In 1998, Orr drew criticism for remarks made in an interview with Haaretz journalist Daniel Ben Simon, in which he criticized Sephardi Jews as "Unwilling to hear, learn and understand life to know what's good and what's bad for them", as well as stating Moroccan Jews were "Not eager to understand their surroundings". Orr's remarks were criticized by Labor leader Ehud Barak and President Ezer Weizman, with the latter calling for Orr's retirement from politics. Orr apologized for the remarks, and argued Ben-Shimon had mis-represented his views in the original article. Orr was not included on One Israel's electoral list in the 1999 election on procedural grounds, losing his seat as a result.

In August 1999, Orr was appointed by Barak to serve as Chairman of the Board of Israel Aerospace Industries. He served in the role until 2005. (Note: Orr remained on the board after his chairmanship expired in August 2002, and was appointed Interim chairman at the beginning of every board session until the appointment of a new director in July of 2005) In 2005, he headed a committee that reviewed government funding for the security of Jewish Enclaves in East Jerusalem. Orr currently serves as Chairman of the Board of the Council for Conservation of Heritage Sites in Israel.

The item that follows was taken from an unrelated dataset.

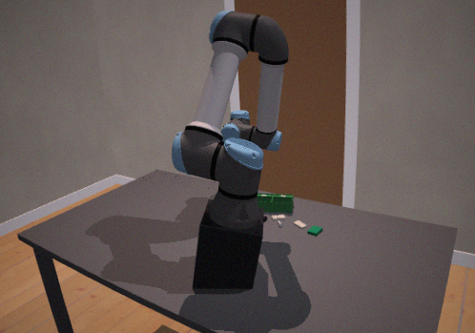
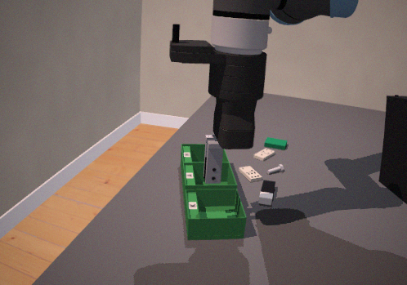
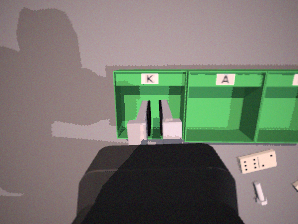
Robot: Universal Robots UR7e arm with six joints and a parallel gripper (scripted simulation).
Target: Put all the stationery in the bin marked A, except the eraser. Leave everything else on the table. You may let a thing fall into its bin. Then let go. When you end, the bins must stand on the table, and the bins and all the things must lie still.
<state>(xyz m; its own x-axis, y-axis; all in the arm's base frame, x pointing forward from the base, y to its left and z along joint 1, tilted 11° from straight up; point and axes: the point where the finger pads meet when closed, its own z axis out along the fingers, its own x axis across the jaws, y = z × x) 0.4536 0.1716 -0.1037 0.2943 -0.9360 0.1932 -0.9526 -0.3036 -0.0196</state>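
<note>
The green block is 34 cm to the right of my hand, 11 cm behind it and 9 cm below it. Also, from my hand: bolt (20 cm to the right, 11 cm behind, 9 cm below); black-and-white block (10 cm to the right, 9 cm below, 9 cm behind); joined green bins (8 cm to the right, 7 cm below, 1 cm ahead).
</note>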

Orr is the author of two biographical books: Follow Me (1994) (Hebrew: אחרי), and These are My Brothers (2003) (Hebrew: אלה האחים שלי).

== Political views ==
In 1988, Orr spoke in favor of a negotiated Two-state solution with the Palestine Liberation Organization. In 1993, he opposed a return to the 1967 borders through negotiations wih the Palestinian Authority and Syrian Government, stating an agreement could not include a partition of Jerusalem or the evacuation of all settlements.

==Personal life==
He is married and has three children.